We can understand a mature enterprise intelligent entity as a "customized large model activated by private domain knowledge and behavior."

The five-layer structure of Enterprise AI Agent is as follows:

  1. Information input layer: semanticize and knowledge all enterprise information (systems, processes, documents, data).

  2. Context fusion layer: Build the RAG system, knowledge graph and vector database as long memory support.


  3. Behavior execution layer: encapsulates business processes into callable tool chains (API, process automation, RPA, etc.).


  4. Intelligent activation layer: deploy multi-role agents based on LLM (customer service, sales, approval, etc.).


  5. Delivery service layer: actual delivery and embedding are completed through Bot, workflow, and business portal.


Finally, a "cognitive engine within the enterprise" is formed:

A "digital agent" that can understand semantics, master processes, continuously learn, and act on behalf of the enterprise.

4. Paradigm Insight: Enterprises do not use AI, but become AI

End-game thinking: An enterprise feeds all information into a big model, which is a big o3-ultra.

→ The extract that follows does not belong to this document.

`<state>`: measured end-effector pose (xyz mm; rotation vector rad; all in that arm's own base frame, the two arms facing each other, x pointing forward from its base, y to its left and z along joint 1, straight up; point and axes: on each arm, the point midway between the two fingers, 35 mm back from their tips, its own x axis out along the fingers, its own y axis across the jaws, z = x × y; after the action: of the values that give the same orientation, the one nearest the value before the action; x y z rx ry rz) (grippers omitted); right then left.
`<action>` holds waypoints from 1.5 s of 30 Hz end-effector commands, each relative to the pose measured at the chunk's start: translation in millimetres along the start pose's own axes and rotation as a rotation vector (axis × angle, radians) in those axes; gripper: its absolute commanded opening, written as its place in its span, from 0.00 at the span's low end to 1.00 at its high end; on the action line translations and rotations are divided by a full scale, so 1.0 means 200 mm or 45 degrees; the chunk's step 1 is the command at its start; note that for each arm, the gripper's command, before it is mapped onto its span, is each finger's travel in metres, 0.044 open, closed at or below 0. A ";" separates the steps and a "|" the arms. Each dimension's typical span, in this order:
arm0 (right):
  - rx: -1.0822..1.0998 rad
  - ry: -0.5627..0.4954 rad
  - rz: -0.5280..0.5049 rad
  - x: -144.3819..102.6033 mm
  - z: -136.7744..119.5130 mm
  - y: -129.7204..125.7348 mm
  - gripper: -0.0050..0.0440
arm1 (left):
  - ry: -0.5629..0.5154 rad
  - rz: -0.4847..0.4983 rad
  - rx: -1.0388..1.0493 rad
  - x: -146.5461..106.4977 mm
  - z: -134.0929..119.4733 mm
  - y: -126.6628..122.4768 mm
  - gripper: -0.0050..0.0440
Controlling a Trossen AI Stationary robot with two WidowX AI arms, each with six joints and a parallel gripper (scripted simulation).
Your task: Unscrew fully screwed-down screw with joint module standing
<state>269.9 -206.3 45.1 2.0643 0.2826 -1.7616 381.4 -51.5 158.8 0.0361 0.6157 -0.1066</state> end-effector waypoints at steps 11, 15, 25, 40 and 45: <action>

This sentence may sound like a joke, but it is actually a profound cognitive leap. It points to an essential trend:

The ultimate form of enterprise digitalization is not a collection of process systems, but an embodied cognitive system, an enterprise agent entity that can self-generate, schedule and make decisions.

Just like the human brain center does not survive on a set of process charts, but on a continuously generated cognitive flow - the enterprise of the future will no longer be the sum of processes, but an activated large model intelligent entity.


V. Summary: From “Using Models to Serve Enterprises” to “Enterprises Becoming Intelligent Entities”

From deploying AI tools, to building enterprise agents, to enterprise ontology intelligence , this is a paradigm migration path:

  1. LLM as a cognitive engine


  2. Knowledge structuring and process behavior linkage


  3. Multi-role Agents form enterprise task flow


  4. The enterprise as a whole is mapped as a continuously running generative intelligent entity


This is not only a way to implement AI, but also the future evolution direction of the enterprise itself .

In the era of big models, every enterprise will have the opportunity to have its own "enterprise GPT". And ultimately - the enterprise itself is the GPT.